Excellent article and interview also very synchronistic as I happened to be exploring some of Tim Freke's material on YouTube yesterday around the nihilism of certain non duality teachings (I've been feeling increasingly uncomfortable and disturbed by much of it myself). I noticed your recent interview which is what led me to Tim in the first place and decided to rewatch. I then explored his What is Life podcast and out of the dozens of episodes guess which guest interview I chose to watch from 5 years ago!!!! I was already familiar with Chris and he is someone who struck me as having immense integrity, depth and love so was intrigued to hear their conversation. I very much appreciate your posts and restacks Tom, keep up the great work.

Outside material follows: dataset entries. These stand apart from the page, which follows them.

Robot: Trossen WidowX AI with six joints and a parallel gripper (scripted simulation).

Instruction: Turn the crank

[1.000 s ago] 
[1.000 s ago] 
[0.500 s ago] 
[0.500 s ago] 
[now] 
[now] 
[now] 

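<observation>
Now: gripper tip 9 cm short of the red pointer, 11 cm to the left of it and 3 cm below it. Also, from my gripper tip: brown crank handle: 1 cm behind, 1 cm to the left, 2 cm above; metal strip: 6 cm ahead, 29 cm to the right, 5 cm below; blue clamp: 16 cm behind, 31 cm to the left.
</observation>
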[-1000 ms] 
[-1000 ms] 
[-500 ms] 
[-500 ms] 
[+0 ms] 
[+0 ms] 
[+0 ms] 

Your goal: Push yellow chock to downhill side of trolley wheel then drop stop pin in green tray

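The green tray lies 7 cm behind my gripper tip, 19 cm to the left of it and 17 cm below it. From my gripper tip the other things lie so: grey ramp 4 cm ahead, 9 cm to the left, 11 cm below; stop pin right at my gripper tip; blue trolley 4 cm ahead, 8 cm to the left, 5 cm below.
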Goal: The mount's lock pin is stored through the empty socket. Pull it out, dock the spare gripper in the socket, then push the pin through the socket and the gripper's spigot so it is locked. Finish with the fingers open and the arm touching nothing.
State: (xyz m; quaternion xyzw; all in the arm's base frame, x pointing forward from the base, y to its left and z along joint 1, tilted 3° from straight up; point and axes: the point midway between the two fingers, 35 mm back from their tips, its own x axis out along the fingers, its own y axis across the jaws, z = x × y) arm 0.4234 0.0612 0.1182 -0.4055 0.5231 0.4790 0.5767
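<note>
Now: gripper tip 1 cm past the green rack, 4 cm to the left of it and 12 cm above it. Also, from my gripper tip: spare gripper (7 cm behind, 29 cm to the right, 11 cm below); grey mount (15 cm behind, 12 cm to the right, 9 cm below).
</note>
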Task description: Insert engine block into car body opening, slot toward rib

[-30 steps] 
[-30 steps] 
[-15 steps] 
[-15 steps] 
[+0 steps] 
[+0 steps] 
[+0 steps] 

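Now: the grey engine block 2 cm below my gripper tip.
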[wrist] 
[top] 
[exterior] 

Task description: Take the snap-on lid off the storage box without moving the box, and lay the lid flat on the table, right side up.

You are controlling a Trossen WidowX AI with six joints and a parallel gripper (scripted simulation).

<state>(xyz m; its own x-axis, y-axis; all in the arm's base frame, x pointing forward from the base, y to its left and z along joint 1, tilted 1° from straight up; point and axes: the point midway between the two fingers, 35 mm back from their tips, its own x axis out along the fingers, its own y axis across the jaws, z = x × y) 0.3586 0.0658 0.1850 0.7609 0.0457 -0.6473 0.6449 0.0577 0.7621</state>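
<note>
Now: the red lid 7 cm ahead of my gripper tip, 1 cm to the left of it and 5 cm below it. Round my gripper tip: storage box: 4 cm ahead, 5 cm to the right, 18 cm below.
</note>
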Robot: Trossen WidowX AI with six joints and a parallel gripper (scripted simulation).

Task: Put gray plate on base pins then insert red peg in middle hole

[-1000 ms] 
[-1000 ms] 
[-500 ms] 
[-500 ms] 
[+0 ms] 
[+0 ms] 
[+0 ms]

I’m 61 and used psilocybin (in the personal circle of your diagram) through micro and several macro doses and for about 5 years in order continue healing from significant and harsh childhood trauma (aged 0-17). It was the most powerful tool of all I had amassed throughout my life and it helped me greatly to see so much more clearly. I was also able to withdraw from 30 years of SSRIs through my psilocybin use and that I know now stunted my growth as a human.
I am a spiritual person, practice a faith, and have a deep prayer practice that has also brought me much clarity, hope, comfort.